Overall, the theory and research on IPV demonstrates the multifaceted and complex nature of the phenomenon. Therefore, it is important that a broad range of factors be considered when assessing and addressing the problem. A narrow theoretical focus might exclude potentially important exploratory factors (Dixon & Graham-Kevan, 2011).


It appears that the existing theories of IPV are limited in their ability to improve the clinical efficacy of IPV interventions, as well as to provide a sufficient basis for conducting research. Furthermore, the variety of competing IPV theories has led to a divide among researchers in the field arising from the overall political and social climate under which those theories have been developed and research conducted. As a result, some of the existing IPV theories are limited as to their ability to explain contradictory findings or the heterogeneity of IPV phenomenon.
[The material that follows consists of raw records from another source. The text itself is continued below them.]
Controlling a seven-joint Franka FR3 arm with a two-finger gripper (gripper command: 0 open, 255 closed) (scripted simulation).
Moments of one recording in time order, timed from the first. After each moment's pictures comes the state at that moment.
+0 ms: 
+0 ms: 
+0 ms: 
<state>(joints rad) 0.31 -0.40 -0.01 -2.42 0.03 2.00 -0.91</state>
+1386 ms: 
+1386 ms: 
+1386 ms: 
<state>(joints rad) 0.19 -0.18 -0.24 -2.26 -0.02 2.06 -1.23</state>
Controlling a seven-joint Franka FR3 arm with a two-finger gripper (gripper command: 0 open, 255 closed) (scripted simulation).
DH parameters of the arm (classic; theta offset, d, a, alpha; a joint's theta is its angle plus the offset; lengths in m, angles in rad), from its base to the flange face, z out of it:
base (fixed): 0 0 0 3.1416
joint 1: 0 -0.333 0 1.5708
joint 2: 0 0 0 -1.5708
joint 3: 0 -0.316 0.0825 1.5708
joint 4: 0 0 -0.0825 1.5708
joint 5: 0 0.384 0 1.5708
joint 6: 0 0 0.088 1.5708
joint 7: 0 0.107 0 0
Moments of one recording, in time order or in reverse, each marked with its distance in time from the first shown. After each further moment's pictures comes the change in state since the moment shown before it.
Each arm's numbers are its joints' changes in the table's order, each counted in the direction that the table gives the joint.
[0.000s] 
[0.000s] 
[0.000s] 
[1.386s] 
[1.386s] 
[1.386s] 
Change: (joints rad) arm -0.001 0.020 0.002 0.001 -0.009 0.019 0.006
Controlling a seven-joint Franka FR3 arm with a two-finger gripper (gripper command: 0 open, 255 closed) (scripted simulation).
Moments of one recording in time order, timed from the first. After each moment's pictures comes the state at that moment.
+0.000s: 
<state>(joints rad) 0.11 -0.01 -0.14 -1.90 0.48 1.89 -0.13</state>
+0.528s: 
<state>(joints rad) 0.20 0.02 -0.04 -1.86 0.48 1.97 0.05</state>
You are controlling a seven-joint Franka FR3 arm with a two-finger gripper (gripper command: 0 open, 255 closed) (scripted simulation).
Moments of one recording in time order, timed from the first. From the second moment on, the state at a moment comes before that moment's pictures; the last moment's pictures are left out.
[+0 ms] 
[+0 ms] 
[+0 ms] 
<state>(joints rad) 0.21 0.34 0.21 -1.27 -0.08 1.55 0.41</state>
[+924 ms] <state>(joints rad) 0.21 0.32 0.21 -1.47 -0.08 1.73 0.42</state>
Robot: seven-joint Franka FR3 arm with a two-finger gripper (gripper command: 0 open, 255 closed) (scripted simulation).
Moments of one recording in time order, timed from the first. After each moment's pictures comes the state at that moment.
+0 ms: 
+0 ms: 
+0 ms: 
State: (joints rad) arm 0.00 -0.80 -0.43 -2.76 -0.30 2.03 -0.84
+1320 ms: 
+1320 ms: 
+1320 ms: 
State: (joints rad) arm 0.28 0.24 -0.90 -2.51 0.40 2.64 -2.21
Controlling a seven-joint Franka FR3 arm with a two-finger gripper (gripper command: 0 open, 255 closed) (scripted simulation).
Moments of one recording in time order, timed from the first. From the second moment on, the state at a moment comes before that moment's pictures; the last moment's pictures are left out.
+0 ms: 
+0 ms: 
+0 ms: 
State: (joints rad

To date, there is neither a universally accepted definition of IPV, nor there is a conceptual framework that would encompass the complexity of the phenomenon. Some of the theoretical frameworks of IPV appear to provide a number of potential advantages over others; however, their empirical viability is yet to be determined. Although initial steps have been taken to conceptualize and explore the context of IPV, we seem to be in need of sufficient progress in the field so that the researchers can systematically examine the context and complexity of IPV in theory and practice.